• _WHAT TO DO_
Across the following data, state how many lines include the word "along". Provide the number alone.

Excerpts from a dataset
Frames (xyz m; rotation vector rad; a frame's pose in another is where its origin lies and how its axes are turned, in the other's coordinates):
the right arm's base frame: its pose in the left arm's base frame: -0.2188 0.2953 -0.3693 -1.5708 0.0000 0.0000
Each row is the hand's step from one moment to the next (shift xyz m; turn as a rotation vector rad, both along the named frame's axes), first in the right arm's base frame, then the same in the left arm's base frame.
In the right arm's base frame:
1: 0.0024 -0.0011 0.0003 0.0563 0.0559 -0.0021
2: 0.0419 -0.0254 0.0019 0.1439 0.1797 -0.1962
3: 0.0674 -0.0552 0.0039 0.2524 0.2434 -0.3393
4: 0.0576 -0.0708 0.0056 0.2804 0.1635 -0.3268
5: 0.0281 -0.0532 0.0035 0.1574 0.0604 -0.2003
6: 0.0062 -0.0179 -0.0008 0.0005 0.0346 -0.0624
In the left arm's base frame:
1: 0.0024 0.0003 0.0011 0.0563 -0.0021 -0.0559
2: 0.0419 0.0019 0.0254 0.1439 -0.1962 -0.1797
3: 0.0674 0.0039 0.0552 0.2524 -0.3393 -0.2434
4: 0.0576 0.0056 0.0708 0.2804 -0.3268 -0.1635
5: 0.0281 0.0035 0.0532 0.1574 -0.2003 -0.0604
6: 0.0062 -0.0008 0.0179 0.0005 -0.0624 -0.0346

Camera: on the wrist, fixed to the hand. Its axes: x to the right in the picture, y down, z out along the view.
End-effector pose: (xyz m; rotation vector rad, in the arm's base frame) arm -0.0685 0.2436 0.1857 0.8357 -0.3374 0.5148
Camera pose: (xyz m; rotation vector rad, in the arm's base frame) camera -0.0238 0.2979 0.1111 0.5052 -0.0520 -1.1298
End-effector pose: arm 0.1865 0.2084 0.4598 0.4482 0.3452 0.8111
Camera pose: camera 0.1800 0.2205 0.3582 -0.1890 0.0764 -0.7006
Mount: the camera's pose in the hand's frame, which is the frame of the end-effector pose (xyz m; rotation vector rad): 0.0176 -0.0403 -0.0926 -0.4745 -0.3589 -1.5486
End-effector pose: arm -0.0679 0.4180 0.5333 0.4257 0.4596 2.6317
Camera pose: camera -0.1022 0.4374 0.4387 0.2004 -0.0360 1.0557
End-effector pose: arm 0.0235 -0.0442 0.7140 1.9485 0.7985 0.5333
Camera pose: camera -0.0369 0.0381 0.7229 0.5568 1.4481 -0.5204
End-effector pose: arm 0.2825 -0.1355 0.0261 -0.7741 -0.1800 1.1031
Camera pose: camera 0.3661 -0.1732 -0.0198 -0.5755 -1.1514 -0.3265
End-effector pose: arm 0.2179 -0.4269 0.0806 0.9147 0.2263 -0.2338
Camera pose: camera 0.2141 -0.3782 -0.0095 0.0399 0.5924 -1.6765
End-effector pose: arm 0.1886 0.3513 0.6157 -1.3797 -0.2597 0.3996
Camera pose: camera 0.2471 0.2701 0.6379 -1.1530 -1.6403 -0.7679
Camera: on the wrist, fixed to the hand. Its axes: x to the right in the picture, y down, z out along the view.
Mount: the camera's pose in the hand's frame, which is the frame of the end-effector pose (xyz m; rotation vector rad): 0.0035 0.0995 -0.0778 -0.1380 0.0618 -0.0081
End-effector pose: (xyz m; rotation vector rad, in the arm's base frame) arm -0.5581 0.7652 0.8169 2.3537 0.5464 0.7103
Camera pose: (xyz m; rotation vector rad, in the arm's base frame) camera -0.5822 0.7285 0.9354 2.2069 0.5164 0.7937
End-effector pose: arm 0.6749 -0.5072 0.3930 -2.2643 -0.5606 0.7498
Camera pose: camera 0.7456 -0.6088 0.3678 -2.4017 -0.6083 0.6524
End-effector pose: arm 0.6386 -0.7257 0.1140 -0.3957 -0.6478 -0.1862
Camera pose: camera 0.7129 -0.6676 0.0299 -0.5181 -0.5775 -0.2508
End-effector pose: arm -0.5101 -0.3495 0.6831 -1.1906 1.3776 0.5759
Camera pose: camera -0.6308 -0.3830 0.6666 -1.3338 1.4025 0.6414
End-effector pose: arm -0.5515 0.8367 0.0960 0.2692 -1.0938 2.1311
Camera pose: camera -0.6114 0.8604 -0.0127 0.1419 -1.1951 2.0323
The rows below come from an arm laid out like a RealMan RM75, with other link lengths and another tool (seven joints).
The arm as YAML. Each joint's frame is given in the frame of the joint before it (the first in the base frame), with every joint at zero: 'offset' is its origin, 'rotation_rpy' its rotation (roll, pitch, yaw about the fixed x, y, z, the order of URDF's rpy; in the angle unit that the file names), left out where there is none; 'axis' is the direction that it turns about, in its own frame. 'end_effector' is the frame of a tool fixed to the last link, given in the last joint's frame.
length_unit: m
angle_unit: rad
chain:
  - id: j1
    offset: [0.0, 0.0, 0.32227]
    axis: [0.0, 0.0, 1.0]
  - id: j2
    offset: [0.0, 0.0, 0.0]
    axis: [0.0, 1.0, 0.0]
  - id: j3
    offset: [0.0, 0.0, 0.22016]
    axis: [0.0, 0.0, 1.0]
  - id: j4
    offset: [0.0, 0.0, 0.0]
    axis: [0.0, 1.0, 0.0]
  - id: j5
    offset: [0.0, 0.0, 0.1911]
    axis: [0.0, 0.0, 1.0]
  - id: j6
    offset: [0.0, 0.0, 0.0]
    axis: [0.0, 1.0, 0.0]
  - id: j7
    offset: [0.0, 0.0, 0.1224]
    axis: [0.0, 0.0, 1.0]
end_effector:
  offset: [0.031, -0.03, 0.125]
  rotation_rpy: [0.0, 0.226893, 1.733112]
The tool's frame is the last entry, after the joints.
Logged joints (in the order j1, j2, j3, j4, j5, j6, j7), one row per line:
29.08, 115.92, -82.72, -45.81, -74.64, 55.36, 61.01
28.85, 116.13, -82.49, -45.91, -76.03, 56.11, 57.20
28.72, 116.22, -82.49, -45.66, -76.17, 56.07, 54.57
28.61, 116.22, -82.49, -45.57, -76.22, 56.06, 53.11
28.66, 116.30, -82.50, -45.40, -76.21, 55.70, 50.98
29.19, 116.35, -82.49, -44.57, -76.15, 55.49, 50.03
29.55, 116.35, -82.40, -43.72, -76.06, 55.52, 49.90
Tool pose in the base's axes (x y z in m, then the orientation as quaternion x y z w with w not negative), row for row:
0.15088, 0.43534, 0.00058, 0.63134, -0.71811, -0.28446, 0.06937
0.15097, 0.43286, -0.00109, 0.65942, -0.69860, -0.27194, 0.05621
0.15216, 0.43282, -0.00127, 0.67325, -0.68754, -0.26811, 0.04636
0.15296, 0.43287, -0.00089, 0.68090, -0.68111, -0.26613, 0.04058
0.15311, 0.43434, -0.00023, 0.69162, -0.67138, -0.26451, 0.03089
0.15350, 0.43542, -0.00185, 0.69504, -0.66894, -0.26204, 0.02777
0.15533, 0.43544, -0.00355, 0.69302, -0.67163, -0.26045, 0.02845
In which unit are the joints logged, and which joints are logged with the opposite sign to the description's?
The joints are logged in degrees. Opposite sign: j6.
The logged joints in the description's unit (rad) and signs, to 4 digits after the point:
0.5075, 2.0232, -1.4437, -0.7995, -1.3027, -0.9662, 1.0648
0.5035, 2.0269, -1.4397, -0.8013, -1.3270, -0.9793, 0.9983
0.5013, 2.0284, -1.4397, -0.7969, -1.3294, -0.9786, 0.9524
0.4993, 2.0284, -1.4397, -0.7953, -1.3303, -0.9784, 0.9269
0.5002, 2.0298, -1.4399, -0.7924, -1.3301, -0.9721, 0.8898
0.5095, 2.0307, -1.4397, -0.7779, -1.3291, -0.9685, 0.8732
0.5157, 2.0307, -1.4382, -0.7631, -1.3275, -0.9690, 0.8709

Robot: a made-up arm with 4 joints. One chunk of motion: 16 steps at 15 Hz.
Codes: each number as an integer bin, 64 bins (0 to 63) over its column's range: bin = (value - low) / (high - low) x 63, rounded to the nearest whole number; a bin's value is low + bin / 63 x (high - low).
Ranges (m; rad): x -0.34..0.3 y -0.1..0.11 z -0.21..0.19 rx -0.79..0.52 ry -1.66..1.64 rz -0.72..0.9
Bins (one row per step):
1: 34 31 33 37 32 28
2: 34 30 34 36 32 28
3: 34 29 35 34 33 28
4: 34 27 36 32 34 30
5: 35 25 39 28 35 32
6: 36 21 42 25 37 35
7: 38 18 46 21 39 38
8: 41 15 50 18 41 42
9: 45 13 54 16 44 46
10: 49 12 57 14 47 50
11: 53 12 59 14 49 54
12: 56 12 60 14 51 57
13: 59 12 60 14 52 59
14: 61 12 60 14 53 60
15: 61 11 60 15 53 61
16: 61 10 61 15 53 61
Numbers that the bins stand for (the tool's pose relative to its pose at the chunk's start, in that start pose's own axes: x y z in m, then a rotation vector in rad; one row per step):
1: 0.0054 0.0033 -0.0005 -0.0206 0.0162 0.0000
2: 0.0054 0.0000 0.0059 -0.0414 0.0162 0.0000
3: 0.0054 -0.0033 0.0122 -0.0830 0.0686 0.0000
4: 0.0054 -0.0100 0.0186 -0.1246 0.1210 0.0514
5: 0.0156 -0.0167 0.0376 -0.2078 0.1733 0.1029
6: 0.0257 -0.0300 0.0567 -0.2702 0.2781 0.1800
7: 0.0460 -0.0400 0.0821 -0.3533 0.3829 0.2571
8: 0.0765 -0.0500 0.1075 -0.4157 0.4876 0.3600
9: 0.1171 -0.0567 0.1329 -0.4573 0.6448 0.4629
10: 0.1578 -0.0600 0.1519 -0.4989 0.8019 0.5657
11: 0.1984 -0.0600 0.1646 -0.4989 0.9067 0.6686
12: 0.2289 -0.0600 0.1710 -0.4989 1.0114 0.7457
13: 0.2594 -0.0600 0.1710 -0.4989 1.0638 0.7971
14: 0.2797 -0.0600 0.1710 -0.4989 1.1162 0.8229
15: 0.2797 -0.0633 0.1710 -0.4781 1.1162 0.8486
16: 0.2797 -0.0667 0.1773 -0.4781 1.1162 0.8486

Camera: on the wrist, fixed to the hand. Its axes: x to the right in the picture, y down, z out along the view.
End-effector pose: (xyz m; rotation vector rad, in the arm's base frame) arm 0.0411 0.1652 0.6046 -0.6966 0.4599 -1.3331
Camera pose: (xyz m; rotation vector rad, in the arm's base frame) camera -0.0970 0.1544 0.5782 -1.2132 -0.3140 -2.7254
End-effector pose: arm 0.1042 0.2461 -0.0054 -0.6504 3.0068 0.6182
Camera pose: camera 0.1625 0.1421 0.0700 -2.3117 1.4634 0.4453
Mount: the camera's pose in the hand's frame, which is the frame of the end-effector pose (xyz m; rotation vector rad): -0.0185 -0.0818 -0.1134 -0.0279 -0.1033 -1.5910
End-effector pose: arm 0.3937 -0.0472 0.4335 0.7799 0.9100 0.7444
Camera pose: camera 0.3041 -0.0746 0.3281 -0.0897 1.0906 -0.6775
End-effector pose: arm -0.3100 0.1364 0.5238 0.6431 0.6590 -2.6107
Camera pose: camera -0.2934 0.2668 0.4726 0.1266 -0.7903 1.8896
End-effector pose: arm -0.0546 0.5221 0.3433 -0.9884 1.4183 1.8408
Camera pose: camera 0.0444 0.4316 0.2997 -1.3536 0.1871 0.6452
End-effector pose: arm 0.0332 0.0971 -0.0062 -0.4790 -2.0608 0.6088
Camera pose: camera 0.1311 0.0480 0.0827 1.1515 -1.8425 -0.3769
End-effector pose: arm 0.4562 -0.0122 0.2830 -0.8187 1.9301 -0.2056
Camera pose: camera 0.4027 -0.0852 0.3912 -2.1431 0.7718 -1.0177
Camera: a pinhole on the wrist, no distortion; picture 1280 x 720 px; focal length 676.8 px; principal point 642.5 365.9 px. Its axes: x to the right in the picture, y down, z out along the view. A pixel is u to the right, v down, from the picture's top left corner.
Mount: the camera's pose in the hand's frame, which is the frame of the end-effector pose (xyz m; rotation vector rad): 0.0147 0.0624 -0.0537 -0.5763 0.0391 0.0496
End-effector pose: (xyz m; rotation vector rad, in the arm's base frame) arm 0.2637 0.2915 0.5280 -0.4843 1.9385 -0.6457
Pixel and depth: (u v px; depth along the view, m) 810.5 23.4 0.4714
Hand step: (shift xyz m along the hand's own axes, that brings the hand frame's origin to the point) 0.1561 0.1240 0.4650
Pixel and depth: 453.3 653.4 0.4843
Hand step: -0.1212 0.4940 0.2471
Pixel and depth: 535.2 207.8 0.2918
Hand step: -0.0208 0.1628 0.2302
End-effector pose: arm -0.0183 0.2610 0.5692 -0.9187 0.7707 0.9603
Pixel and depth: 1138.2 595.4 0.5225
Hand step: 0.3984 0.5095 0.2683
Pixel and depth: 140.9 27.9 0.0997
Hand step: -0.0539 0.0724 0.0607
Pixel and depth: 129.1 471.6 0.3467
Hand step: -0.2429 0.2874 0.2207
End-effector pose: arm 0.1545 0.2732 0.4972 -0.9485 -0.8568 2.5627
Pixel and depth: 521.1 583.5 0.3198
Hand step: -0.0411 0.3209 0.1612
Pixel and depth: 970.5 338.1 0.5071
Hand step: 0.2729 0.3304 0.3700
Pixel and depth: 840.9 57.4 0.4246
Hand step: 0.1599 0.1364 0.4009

• _COMPLETED EXERCISE_
7